> **DIRECTIONS**
Word for word, restate the lines from the start of the data below through the line containing "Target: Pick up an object".
■ ■ ■ ■ ■
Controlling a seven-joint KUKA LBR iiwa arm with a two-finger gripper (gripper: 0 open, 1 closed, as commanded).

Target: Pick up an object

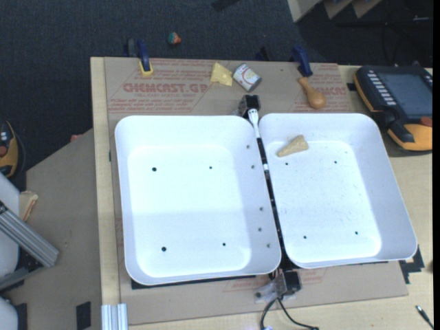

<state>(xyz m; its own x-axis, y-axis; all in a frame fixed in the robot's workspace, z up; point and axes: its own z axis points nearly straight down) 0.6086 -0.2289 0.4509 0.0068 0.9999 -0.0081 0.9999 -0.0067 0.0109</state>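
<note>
Camera view: tan, wedge-shaped piece [292, 146] lies in right bin [385, 205]; tool's state untellable.

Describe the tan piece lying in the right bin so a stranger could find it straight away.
Start at the right bin, then go to its far left corner. The tan wedge lies there, alone on the white floor. The yellow wedge and wooden piece lie outside, on the board.
</note>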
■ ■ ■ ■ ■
> **SOLUTION**
Controlling a seven-joint KUKA LBR iiwa arm with a two-finger gripper (gripper: 0 open, 1 closed, as commanded).

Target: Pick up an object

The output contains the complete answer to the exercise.